• [Problem statement]:
Quote the data below in full, minus the images.

Records contained in a dataset
┄┄┄┄┄┄
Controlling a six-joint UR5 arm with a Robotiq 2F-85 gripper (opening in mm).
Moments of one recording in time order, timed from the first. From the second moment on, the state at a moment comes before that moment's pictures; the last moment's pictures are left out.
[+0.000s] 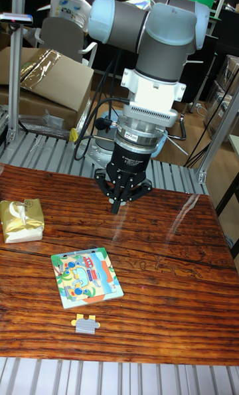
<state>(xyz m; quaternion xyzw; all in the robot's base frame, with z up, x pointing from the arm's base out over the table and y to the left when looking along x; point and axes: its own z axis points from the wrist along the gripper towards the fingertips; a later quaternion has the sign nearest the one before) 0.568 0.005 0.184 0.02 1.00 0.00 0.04</state>
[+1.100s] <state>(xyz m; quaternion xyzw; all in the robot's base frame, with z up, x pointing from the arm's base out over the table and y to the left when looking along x) 0.567 0.000 0.183 0.02 1.00 -0.01 0.04</state>
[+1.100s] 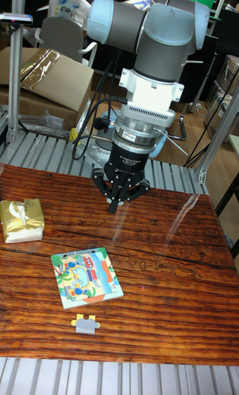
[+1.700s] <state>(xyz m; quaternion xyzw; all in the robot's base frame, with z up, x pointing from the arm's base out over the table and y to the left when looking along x) 0.567 -0.001 0.183 0.02 1.00 -0.01 0.04</state>
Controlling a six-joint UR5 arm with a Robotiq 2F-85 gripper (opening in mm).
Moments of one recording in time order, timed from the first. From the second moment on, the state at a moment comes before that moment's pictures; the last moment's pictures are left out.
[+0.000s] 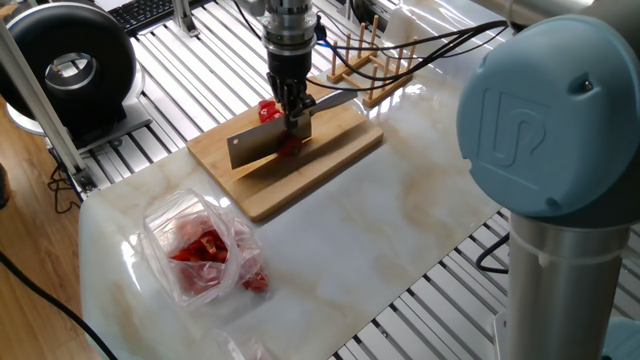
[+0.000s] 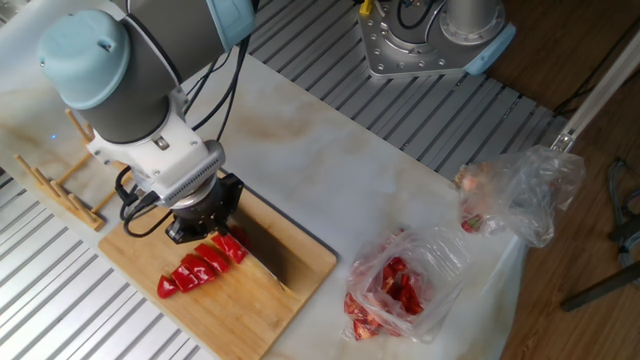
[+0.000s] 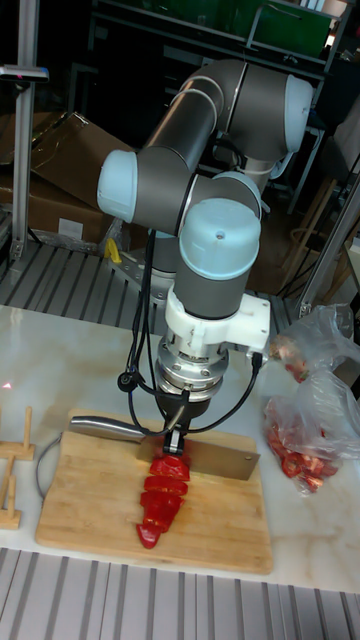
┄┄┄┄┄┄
• [Solution]:
Controlling a six-joint UR5 arm with a Robotiq 2F-85 gripper (opening in mm).
Moments of one recording in time order, timed from the first. From the second moment on, the state at a moment comes before that moment's pictures; the last moment's pictures are left out.
[+0.000s] 
<state>(xyz m; quaternion xyzw; all in the robot's base frame, with z up, x pointing from the arm's base out over the table and y to the left when looking along x; point and axes: its own z axis points from the wrist along the gripper towards the fingertips; a later quaternion has the sign nearest the one before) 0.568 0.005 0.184 0.02 1.00 0.00 0.04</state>
[+1.100s] <state>(xyz m; quaternion xyzw; all in the robot's base frame, with z up, x pointing from the arm's base out over the table and y to the left when looking along x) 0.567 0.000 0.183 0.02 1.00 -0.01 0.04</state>
[+1.100s] 
[+1.700s] <state>(xyz m; quaternion xyzw; all in the robot's base frame, with z up, x pointing from the arm's base out over the table and y to the left when looking along x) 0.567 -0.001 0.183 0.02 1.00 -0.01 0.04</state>
Controlling a six-joint UR5 arm with a Robotiq 2F-85 gripper (opening in mm).
Moments of one recording in time order, timed from the first. From the second moment on, the state at a moment comes before that moment's pictures; the last moment's pictures are left out.
[+0.000s] 
[+0.000s] 
[+0.000s] 

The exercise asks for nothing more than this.